É a peça mais legível da sessão de curtas. Exibido na competição da Berlinale Shorts, o filme de Polen Ly compõem todos os códigos possíveis do cinema de arte contemporâneo. Da busca da ancestralidade aos planos estáticos que perseguem os personagens. Há pouco que se possa dizer sobre Mais e Mais Distante. Um casal de irmãos busca fugir de sua aldeia para encontrar a cidade grande, as possibilidades de trabalho e uma vida mais justa. Antes de partir, é preciso dar adeus aos mortos (seus pais), e visitar mais uma vez o local em que foram enterrados. À medida que o tempo passa, os protagonistas do filme se afastam, se contradizem, se intercalam dentro de um vazio interior composto por crenças particulares. Não há dúvida, desvio ou aventura. Não há o tal passeio que citei anteriormente neste texto. Mais e mais distante segue à risca os códigos de composição cinematográfica contemporâneos, e desemboca no mesmo gesto inerte que seus pares.

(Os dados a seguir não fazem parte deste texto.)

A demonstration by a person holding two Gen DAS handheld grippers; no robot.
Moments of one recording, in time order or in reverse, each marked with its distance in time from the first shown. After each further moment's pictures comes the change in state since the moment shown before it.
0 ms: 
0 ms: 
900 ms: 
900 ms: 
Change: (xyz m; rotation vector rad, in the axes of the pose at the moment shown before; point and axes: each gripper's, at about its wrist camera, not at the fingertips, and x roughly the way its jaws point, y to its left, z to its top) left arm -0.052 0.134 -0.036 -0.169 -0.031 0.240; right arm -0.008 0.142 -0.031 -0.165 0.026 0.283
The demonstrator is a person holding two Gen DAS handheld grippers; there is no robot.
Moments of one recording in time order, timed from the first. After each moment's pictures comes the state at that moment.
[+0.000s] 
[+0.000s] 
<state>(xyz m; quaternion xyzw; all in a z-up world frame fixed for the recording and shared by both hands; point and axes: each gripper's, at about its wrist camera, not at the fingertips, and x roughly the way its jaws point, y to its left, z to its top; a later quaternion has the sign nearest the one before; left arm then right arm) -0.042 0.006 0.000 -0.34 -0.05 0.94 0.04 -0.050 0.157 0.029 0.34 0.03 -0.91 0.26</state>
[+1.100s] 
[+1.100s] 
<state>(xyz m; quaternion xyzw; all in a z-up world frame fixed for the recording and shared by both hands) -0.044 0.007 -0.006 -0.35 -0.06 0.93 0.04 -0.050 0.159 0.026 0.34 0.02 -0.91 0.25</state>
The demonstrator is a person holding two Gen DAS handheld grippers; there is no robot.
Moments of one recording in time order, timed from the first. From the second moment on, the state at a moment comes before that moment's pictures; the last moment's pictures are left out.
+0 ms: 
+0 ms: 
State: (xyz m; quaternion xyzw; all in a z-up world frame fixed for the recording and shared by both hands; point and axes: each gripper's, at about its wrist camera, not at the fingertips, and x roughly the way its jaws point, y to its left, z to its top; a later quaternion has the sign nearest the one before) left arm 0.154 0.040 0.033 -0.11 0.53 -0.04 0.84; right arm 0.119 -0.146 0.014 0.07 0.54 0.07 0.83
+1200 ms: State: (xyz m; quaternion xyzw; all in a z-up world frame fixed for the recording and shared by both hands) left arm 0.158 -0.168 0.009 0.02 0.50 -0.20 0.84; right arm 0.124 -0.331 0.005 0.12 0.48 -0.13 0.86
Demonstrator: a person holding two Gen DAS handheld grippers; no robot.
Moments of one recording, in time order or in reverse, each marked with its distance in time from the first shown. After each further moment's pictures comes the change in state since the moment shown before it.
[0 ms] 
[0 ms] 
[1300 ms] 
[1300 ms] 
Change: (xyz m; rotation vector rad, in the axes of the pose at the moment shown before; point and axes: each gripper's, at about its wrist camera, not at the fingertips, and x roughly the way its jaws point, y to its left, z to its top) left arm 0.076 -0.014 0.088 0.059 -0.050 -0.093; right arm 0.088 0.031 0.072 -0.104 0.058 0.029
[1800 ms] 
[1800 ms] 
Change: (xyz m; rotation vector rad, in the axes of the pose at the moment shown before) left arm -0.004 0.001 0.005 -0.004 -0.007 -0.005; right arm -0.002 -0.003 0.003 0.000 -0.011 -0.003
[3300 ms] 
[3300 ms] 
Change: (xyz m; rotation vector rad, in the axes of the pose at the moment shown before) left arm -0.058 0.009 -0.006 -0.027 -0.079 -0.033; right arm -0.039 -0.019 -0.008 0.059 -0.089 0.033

Sonata Plástica (Nelson Yeo, 2022)

É o melhor filme da sessão. E um dos melhores filmes do festival. Meio esmaecido frente a obras mais comentadas, Sonata Plástica é um elogio à inventividade. Uma peça de tapeçaria muito bem modulada entre as intrigas do distanciamento social e o reflexo do afastamento familiar. Acompanhamos o dia a dia de três pessoas, uma garota que encontra-se com a namorada em um terraço aberto, um diretor de cinema que conduz um comercial anti-tabagismo e uma mulher que sai para buscar o jantar da família desacostumada a vestir seu salto alto. Entre desvios e dúvidas, Nelson Yeo propõe um cinema da desconexão, em que cada um dos personagens atinge o pico máximo da desilusão, sublimados a uma vida de delírio longe das amarras de casa. Antes do gesto formal agudo, bem demarcado, Yeo propõe-se a pensar as relações pandêmicas através de um remix de corpos. Há dança, há paixão, há desejo e há o vício. No fim, cada um deles se encontra para comungar ao término do dia, revelando ao cabo a máxima de que é nas masmorras do lar que se escondem todos os anseios e segredos.

O passeio acabou, resta agora lidar com o apagar das luzes.